* **What you should do**
In the entries that follow, copy exactly each line from the first through the line with "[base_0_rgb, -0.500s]".

◇ ◇ ◇ ◇

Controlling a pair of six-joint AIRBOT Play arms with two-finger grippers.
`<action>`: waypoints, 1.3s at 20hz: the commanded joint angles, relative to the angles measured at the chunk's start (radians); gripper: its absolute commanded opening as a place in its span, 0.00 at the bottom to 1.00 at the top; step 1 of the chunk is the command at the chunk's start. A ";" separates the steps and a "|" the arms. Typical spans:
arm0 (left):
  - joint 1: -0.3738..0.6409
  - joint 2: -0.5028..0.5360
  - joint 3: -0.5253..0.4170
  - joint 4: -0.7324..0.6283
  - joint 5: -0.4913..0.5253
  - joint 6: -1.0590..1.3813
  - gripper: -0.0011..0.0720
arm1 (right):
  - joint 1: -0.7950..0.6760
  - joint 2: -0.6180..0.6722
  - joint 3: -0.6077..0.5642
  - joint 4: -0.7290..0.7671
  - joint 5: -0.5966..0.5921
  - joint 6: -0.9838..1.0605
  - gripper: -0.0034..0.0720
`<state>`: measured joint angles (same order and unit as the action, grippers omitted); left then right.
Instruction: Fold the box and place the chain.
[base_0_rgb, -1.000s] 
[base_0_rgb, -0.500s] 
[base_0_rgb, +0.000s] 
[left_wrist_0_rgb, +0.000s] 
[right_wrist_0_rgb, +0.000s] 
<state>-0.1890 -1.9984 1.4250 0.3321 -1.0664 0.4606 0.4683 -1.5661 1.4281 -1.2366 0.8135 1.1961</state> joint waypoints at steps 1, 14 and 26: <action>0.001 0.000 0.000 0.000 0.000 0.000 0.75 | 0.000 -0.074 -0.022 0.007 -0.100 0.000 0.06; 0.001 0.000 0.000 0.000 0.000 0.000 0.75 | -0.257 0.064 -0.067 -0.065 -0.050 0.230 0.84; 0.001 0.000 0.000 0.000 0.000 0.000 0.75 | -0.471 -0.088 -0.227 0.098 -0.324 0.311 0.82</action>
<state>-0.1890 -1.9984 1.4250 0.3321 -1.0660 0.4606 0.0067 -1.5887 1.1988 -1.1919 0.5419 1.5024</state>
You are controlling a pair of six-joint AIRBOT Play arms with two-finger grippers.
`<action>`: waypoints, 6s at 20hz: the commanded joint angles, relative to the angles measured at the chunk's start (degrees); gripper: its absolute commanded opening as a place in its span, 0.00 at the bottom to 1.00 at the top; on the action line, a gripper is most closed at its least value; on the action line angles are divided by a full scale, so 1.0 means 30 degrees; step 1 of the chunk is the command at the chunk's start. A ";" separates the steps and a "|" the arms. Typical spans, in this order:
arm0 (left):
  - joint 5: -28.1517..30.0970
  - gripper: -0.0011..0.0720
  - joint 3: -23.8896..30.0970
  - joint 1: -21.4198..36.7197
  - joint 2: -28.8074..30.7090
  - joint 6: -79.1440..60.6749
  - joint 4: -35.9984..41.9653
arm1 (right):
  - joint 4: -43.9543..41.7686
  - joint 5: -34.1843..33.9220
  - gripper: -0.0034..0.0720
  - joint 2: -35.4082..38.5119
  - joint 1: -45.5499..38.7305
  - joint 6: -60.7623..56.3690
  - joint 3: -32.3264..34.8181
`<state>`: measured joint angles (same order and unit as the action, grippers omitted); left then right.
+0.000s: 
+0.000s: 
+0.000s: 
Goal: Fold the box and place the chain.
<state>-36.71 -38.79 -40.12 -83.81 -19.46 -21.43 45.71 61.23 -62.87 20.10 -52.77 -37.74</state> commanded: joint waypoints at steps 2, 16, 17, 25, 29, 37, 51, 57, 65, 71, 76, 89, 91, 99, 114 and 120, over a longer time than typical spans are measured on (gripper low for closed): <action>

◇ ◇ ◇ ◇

* **Written solution**
Controlling a pair of six-joint AIRBOT Play arms with two-finger grippers.
`<action>`: waypoints, 1.3s at 20hz: the commanded joint angles, relative to the angles measured at the chunk's start (radians); gripper: its absolute commanded opening as a place in its span, 0.00 at the bottom to 1.00 at the top; step 1 of the chunk is the command at the chunk's start. A ";" separates the steps and a "|" the arms. Typical spans:
arm0 (left):
  - joint 1: -0.3738..0.6409
  - joint 2: -0.5028..0.5360
  - joint 3: -0.5253..0.4170
  - joint 4: -0.7324..0.6283
  - joint 5: -0.4913..0.5253
  - joint 6: -1.0590..1.3813
  - gripper: -0.0011..0.0720
arm1 (right):
  - joint 1: -0.7950..0.6760
  - joint 2: -0.6180..0.6722
  - joint 3: -0.6077..0.5642
  - joint 4: -0.7290..0.7671
  - joint 5: -0.5966..0.5921
  - joint 6: -0.9838..1.0605
  - gripper: -0.0034..0.0720
`<state>`: measured joint angles (same order and unit as the action, grippers omitted); left then right.
Instruction: Fold the box and place the chain.
[base_0_rgb, -1.000s] 
[base_0_rgb, -0.500s] 

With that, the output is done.